<<<<

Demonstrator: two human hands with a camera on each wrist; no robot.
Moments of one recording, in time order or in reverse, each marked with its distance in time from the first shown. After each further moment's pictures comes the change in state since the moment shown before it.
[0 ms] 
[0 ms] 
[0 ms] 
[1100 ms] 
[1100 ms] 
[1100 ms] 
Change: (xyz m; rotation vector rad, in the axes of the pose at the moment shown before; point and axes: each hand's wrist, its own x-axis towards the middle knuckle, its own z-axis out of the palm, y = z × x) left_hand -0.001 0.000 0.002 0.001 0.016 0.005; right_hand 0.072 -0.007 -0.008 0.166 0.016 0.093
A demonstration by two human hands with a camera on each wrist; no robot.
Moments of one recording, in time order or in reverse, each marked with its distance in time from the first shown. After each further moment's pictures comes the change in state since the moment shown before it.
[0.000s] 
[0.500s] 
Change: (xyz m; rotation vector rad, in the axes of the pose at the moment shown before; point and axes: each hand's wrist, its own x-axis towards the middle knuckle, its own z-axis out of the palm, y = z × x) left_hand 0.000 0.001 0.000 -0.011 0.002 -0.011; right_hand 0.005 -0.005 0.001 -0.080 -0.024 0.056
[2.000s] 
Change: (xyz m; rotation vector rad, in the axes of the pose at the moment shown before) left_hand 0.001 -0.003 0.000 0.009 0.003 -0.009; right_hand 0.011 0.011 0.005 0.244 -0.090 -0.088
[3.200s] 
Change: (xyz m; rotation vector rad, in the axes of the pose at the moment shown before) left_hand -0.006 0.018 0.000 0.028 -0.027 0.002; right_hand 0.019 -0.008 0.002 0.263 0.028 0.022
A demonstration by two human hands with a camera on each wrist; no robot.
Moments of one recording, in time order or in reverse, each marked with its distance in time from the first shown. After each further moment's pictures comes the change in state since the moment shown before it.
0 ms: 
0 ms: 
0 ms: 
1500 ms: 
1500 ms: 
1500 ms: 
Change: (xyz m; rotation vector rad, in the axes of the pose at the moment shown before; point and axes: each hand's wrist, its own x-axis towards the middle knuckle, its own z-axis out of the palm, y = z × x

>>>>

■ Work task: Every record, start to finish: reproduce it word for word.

■ Exercise output:
Demonstrator: two human hands with a camera on each wrist; no robot.
Moments of one recording, in time order or in reverse, each marked with its distance in time from the first shown. After each further moment's pictures comes the change in state since the moment shown before it.
[0 ms] 
[0 ms] 
[0 ms] 
[1100 ms] 
[1100 ms] 
[1100 ms] 
Change: (xyz m; rotation vector rad, in the axes of the pose at the moment shown before; point and axes: each hand's wrist, its own x-axis towards the middle knuckle, its own z-axis out of the palm, y = z × x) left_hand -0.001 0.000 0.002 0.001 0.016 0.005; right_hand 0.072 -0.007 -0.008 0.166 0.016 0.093
A demonstration by two human hands with a camera on each wrist; no robot.
Moments of one recording, in time order or in reverse, each marked with its distance in time from the first shown. After each further moment's pictures comes the change in state since the moment shown before it.
[0.000s] 
[0.500s] 
Change: (xyz m; rotation vector rad, in the axes of the pose at the moment shown before; point and axes: each hand's wrist, its own x-axis towards the middle knuckle, its own z-axis out of the palm, y = z × x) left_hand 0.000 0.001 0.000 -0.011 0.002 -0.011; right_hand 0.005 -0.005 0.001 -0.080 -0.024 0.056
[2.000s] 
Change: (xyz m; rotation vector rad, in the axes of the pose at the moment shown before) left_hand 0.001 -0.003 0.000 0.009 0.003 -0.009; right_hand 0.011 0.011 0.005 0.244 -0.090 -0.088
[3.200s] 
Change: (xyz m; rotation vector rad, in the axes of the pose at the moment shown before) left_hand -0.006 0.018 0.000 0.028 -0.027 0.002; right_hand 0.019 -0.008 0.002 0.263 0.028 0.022
A demonstration by two human hands with a camera on each wrist; no robot.
Moments of one recording, in time order or in reverse, each marked with its distance in time from the first shown. After each further moment's pictures comes the change in state since the moment shown before it.
0 ms: 
0 ms: 
0 ms: 
1500 ms: 
1500 ms: 
1500 ms: 
Change: (xyz m; rotation vector rad, in the axes of the pose at the moment shown before; point and axes: each hand's wrist, its own x-axis towards the middle knuckle, its own z-axis out of the palm, y = z × x

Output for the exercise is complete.